▶ **DATA FOR THIS TASK**:

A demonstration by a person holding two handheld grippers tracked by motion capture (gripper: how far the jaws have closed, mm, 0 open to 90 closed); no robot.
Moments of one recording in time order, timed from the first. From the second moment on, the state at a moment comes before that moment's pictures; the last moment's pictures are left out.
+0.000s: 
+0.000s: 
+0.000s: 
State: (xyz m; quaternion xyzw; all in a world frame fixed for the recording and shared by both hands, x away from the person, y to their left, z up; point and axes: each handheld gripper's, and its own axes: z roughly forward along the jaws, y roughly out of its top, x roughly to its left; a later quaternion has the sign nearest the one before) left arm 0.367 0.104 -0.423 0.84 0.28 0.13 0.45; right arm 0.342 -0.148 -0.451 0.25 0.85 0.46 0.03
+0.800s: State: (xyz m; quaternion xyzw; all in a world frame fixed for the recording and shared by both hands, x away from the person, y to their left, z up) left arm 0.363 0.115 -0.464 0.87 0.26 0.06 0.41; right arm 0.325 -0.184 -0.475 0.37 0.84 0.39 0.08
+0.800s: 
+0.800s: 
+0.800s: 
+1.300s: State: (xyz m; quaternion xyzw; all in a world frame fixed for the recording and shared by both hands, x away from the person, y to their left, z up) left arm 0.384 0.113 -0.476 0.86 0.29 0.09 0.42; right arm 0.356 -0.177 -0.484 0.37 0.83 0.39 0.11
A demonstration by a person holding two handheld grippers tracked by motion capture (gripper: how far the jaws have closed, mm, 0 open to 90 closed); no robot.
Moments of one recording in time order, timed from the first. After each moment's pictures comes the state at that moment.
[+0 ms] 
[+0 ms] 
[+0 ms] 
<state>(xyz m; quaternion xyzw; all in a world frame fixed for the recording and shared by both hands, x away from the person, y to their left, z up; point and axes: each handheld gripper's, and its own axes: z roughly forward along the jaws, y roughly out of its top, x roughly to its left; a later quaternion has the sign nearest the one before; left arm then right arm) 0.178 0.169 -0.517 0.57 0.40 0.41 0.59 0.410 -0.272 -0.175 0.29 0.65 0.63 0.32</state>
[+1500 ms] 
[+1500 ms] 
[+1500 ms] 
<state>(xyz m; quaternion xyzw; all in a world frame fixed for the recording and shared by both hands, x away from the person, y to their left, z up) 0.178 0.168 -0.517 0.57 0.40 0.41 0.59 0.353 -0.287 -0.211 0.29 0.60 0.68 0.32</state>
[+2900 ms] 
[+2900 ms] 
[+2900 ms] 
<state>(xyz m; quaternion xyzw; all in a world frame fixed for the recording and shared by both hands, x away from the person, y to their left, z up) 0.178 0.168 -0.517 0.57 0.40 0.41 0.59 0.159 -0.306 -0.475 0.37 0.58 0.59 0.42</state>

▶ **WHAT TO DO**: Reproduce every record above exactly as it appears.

▶ **WRITTEN REPLY**:
A demonstration by a person holding two handheld grippers tracked by motion capture (gripper: how far the jaws have closed, mm, 0 open to 90 closed); no robot.
Moments of one recording in time order, timed from the first. From the second moment on, the state at a moment comes before that moment's pictures; the last moment's pictures are left out.
+0.000s: 
+0.000s: 
+0.000s: 
State: (xyz m; quaternion xyzw; all in a world frame fixed for the recording and shared by both hands, x away from the person, y to their left, z up; point and axes: each handheld gripper's, and its own axes: z roughly forward along the jaws, y roughly out of its top, x roughly to its left; a later quaternion has the sign nearest the one before) left arm 0.367 0.104 -0.423 0.84 0.28 0.13 0.45; right arm 0.342 -0.148 -0.451 0.25 0.85 0.46 0.03
+0.800s: State: (xyz m; quaternion xyzw; all in a world frame fixed for the recording and shared by both hands, x away from the person, y to their left, z up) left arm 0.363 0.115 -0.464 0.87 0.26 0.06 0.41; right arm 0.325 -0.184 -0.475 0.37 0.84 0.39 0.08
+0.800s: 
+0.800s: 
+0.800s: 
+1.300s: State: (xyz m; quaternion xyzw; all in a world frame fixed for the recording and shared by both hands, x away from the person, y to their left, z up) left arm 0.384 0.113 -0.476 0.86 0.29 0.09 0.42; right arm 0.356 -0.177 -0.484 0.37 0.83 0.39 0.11
A demonstration by a person holding two handheld grippers tracked by motion capture (gripper: how far the jaws have closed, mm, 0 open to 90 closed); no robot.
Moments of one recording in time order, timed from the first. After each moment's pictures comes the state at that moment.
[+0 ms] 
[+0 ms] 
[+0 ms] 
<state>(xyz m; quaternion xyzw; all in a world frame fixed for the recording and shared by both hands, x away from the person, y to their left, z up; point and axes: each handheld gripper's, and its own axes: z roughly forward along the jaws, y roughly out of its top, x roughly to its left; a later quaternion has the sign nearest the one before; left arm then right arm) 0.178 0.169 -0.517 0.57 0.40 0.41 0.59 0.410 -0.272 -0.175 0.29 0.65 0.63 0.32</state>
[+1500 ms] 
[+1500 ms] 
[+1500 ms] 
<state>(xyz m; quaternion xyzw; all in a world frame fixed for the recording and shared by both hands, x away from the person, y to their left, z up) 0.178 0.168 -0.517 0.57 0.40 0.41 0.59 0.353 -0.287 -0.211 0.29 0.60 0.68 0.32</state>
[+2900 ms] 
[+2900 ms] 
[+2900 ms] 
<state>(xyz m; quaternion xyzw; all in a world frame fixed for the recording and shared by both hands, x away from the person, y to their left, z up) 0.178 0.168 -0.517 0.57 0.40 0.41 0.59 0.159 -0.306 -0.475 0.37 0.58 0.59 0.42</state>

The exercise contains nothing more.